I'm curious why you are extrapolating at all. Do you not collect calibration data over the entire energy range of interest and use all of that data in your fit? You should if you want accurate results. Assuming you do that, you can calculate the least square error for different model orders: constant, linear, quadratic, cubic, ... You will always get less error with higher order, but you will find that at some point increasing the order only provides minimal decrease in error, indicating you are fitting noise.

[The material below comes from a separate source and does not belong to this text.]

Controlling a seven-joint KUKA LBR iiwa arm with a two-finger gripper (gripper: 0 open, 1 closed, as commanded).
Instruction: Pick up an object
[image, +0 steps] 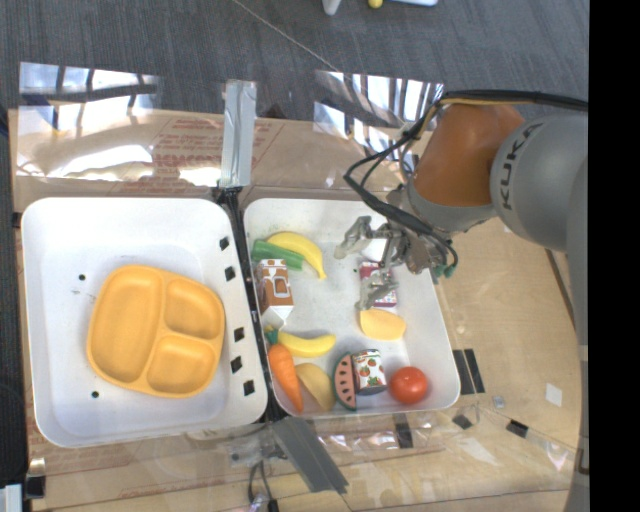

Plotting the least square error versus model order will usually make it obvious when you should stop.

Good luck!

jason
 
  • #6
@SW VandeCarr: Thank you, this was very helpful


@JasonRF: i had not calibrated over all the energies no, we used a mixed Eu(154?) radioactive source for calibration and the highest energy radiation line was about 1.2MeV. Additionally, there is a pileup line (a line caused when the detector can "see" two radiation counts because they arrive at the same time, thus they add together) from another source at 2.5MeV. Most of the data that was collected was within the calibration range, but this line was not.

The rest of the data was fitted very nicely to the calibration, within the range of error,but since i was extrapolating so far to estimate the energy of this line, which is weak at best, i was off by a factor of 4% or so. which for extrapolating so far out of my calibration range isnt terrible, but id like to get below 1%.